● Your objective: In this exercise, print only the lines of the records below from the one with "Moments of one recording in" through the one with "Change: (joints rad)", inclusive. Pictures are not part of the copy.

[Extracted records]
Start of Block

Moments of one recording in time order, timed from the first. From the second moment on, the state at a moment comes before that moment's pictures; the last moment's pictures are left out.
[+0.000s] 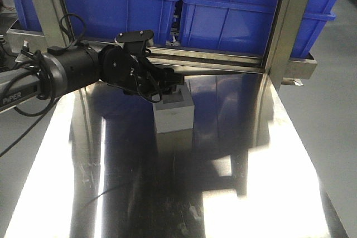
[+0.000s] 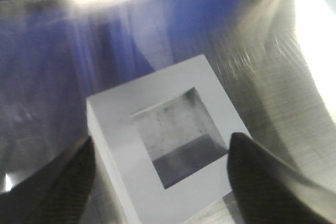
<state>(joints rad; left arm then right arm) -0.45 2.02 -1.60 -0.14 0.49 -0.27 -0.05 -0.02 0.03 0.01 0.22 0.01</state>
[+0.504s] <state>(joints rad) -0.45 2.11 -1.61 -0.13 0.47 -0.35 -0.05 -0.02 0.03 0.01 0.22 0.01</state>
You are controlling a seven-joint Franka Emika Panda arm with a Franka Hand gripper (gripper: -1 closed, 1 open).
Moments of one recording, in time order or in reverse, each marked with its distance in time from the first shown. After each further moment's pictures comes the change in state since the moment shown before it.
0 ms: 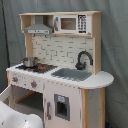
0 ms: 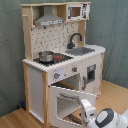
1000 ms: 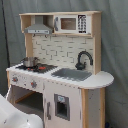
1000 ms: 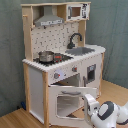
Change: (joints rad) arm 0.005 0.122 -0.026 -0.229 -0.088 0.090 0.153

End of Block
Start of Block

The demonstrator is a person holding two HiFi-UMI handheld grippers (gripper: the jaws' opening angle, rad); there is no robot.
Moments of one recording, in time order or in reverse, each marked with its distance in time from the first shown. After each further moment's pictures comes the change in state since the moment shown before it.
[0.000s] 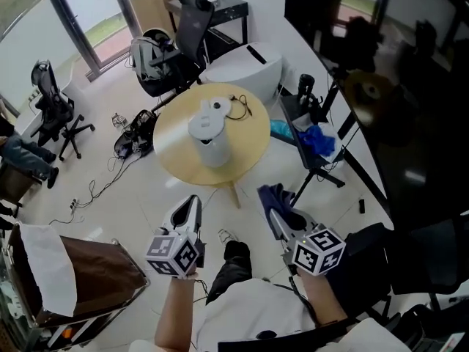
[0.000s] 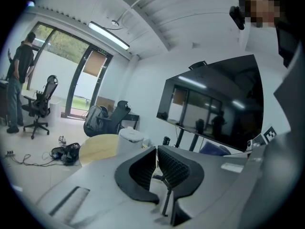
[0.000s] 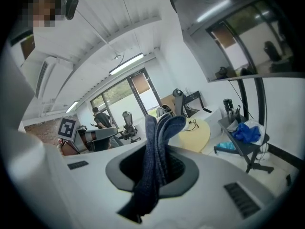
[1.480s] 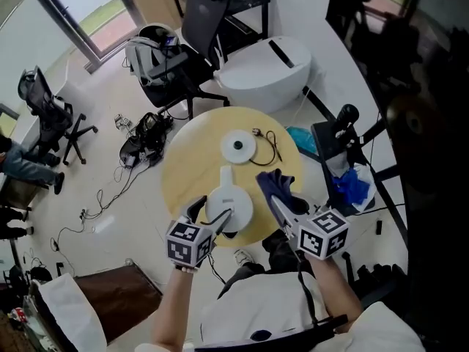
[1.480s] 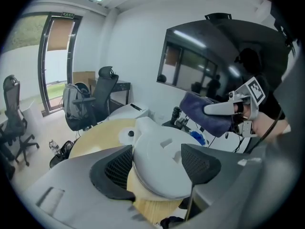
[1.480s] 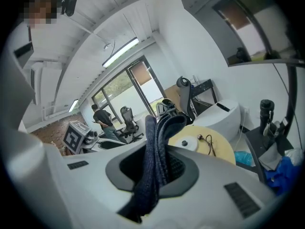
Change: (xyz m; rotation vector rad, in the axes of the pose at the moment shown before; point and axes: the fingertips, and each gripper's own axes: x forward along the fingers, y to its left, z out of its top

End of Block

● Written answer:
Moments of one recording in time order, timed from the first. From the second moment on, the state at a moment comes before that moment's pictures; the last moment's pictures are left out.
[+0.000s] 
[+0.000s] 
<state>(joints rad; left arm then right arm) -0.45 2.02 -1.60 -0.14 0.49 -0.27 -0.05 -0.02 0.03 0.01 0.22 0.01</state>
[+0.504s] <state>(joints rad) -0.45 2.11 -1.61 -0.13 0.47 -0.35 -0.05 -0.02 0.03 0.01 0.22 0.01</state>
You are controlling a seven-joint Franka Emika Panda arm with a Franka Hand gripper (gripper: -1 closed, 1 open).
Moments of one recording, in time order or in reverse, each marked with its distance in time from the first shown. After each further moment's pictures comes the change in state since the moment shown before it.
0 ms: 
0 ms: 
1000 ms: 
1000 ms: 
Change: (joints rad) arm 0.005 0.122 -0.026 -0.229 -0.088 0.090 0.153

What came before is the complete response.